## About this exercise
Reproduce exactly only the lines from the line that holds "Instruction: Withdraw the" to the line that holds "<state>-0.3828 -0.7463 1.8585", inclusive, in the listing below, and please leave out every picture.

=== Section Start ===

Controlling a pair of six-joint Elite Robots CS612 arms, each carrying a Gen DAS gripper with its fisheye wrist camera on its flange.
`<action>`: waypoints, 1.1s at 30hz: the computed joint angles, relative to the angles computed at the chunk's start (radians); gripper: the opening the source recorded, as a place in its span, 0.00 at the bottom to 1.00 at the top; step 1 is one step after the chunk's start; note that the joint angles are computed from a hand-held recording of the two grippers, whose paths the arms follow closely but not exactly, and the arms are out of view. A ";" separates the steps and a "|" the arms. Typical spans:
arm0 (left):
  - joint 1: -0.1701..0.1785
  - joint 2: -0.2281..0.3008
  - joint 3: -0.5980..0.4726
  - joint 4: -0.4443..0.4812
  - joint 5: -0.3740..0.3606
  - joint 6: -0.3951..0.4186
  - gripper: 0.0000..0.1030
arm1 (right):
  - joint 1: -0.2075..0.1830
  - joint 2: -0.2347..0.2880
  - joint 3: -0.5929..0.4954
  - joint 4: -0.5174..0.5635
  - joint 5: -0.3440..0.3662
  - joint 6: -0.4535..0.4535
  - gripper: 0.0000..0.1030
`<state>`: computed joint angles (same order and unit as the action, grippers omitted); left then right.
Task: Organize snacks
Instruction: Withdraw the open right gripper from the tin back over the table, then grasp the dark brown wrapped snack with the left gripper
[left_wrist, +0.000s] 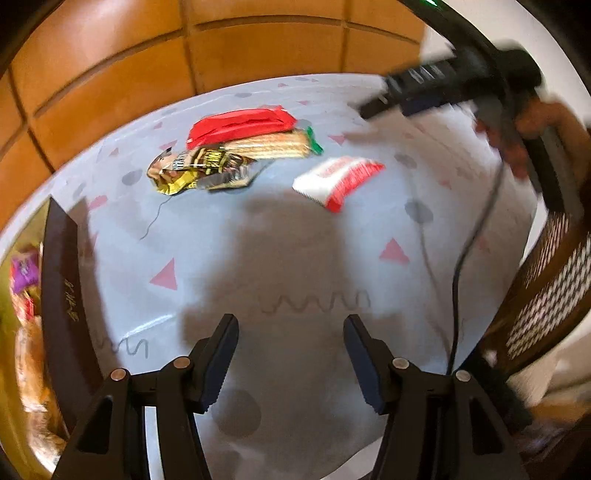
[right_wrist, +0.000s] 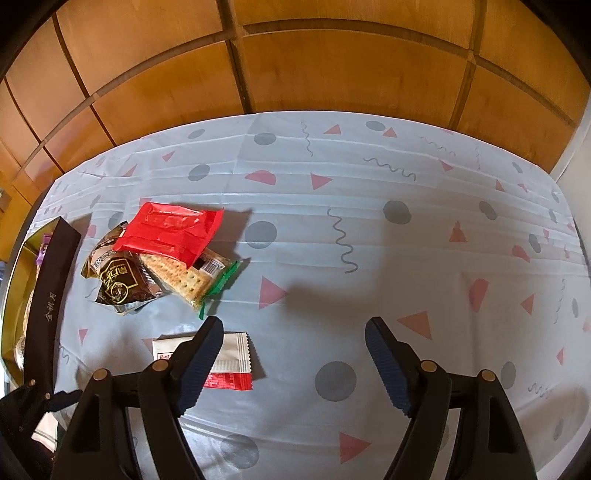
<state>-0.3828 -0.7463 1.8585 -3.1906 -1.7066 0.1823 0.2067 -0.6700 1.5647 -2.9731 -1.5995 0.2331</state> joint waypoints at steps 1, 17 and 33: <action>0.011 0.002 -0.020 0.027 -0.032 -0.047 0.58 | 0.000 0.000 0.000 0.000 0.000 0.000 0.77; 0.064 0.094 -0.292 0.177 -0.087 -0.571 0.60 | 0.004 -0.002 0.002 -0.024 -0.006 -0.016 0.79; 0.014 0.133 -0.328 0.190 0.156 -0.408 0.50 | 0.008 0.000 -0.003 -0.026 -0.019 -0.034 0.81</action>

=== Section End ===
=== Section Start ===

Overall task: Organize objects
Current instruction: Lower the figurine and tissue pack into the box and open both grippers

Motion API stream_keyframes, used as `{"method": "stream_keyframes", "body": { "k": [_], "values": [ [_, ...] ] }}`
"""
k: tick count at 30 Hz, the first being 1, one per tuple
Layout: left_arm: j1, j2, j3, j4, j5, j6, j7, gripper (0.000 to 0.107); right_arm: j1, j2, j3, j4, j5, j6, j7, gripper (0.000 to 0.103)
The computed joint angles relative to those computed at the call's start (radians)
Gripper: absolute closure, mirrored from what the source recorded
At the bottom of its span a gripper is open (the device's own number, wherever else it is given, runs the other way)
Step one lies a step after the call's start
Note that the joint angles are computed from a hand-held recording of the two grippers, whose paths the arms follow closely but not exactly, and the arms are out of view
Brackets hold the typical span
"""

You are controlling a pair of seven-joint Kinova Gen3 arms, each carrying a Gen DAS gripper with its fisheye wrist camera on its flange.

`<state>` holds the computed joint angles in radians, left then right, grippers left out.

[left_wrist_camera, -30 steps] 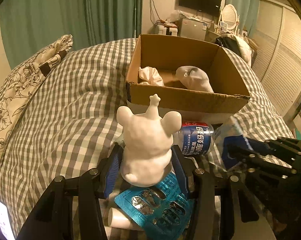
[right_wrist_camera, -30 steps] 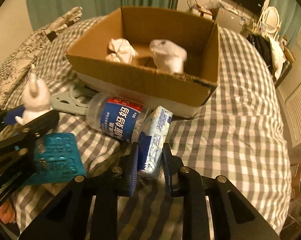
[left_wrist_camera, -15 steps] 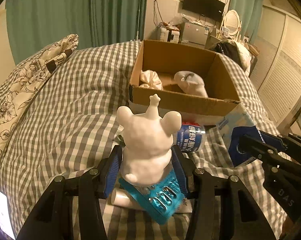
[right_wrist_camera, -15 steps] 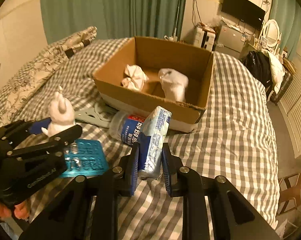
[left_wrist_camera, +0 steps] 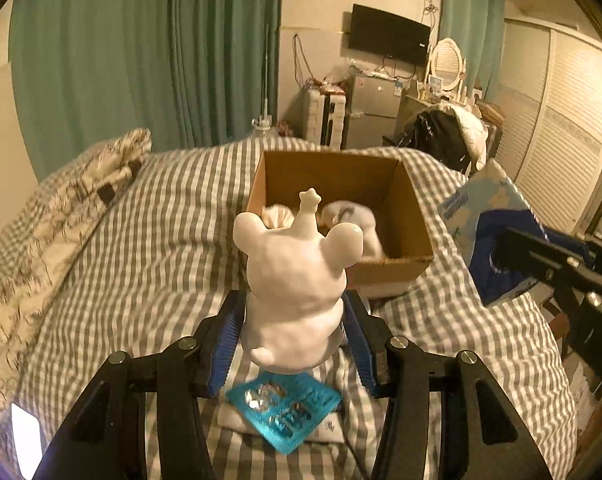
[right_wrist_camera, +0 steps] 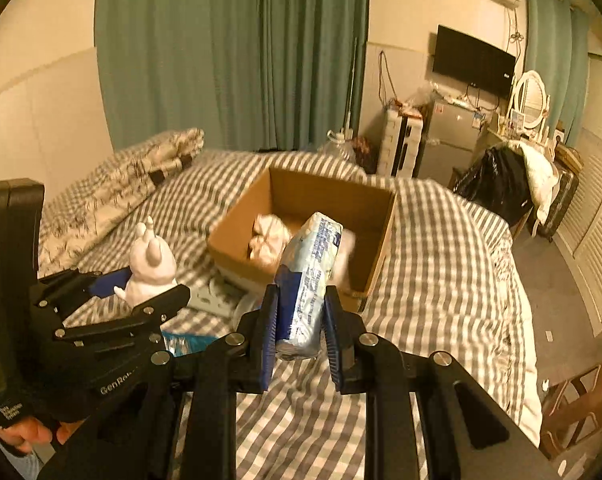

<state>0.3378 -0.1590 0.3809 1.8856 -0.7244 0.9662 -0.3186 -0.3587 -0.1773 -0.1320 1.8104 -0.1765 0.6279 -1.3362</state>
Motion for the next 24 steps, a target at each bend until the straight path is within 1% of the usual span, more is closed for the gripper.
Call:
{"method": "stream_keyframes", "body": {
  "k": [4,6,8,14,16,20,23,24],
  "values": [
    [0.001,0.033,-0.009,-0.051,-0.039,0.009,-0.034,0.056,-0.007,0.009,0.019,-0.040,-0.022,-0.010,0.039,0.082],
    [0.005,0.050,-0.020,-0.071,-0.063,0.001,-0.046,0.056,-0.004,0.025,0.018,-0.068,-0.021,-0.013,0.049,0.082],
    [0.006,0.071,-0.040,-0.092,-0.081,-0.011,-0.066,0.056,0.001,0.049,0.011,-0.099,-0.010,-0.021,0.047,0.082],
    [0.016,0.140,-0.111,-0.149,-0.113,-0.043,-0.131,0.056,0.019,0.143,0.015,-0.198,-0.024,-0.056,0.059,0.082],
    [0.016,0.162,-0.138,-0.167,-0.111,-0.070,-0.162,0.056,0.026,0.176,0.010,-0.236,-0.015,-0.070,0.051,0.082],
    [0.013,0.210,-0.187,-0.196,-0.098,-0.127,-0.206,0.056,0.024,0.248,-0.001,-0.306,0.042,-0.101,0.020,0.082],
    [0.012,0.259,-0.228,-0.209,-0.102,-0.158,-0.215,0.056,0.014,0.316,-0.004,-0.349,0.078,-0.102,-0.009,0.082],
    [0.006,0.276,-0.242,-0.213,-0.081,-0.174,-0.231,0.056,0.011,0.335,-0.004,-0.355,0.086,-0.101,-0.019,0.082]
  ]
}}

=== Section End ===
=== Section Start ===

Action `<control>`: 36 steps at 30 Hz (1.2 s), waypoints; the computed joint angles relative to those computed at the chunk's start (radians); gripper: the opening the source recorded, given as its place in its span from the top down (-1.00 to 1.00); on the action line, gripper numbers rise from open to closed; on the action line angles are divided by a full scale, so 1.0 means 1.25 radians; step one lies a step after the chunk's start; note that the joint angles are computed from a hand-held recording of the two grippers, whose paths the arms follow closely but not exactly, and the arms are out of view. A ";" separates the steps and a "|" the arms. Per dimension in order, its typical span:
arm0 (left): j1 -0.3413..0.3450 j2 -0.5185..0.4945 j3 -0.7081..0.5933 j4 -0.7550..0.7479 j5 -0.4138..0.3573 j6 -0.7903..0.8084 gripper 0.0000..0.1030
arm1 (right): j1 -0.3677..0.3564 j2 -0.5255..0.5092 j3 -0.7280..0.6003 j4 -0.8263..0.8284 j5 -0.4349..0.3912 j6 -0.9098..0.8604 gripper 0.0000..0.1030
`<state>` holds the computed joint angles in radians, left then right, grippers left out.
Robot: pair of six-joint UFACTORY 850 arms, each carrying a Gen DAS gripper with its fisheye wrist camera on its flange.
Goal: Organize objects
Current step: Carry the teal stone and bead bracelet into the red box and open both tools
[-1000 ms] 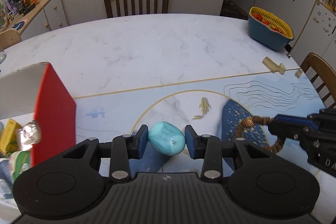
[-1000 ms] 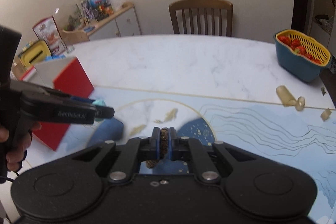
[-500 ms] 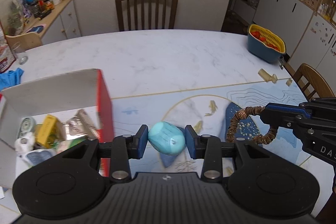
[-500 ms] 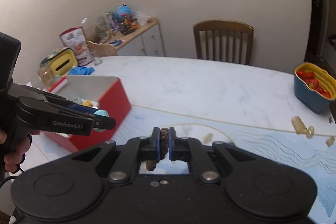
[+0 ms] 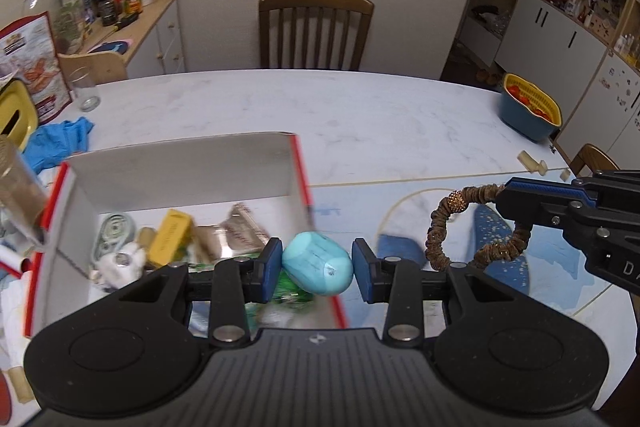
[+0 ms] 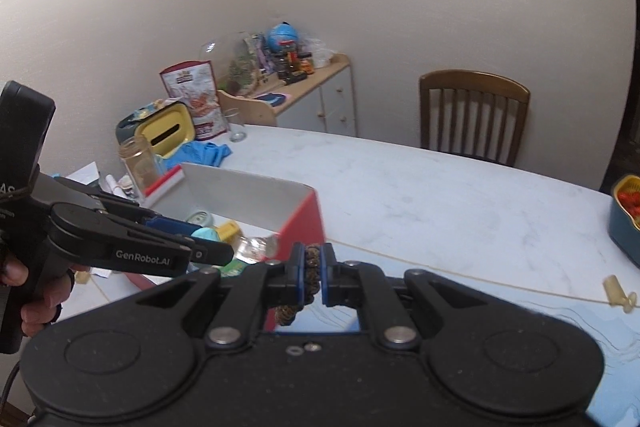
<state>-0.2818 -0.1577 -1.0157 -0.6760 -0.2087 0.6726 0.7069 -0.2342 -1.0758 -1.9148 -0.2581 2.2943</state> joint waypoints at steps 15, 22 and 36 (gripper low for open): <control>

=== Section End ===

## Exercise output
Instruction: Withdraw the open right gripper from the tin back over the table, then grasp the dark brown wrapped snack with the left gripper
[left_wrist, +0.000s] 
[right_wrist, +0.000s] 
<state>-0.3828 -0.7463 1.8585 -3.1906 -1.7066 0.1823 0.2067 -0.6700 1.5647 -2.9731 -1.5995 0.2331</state> joint waypoints at steps 1, 17 and 33: <action>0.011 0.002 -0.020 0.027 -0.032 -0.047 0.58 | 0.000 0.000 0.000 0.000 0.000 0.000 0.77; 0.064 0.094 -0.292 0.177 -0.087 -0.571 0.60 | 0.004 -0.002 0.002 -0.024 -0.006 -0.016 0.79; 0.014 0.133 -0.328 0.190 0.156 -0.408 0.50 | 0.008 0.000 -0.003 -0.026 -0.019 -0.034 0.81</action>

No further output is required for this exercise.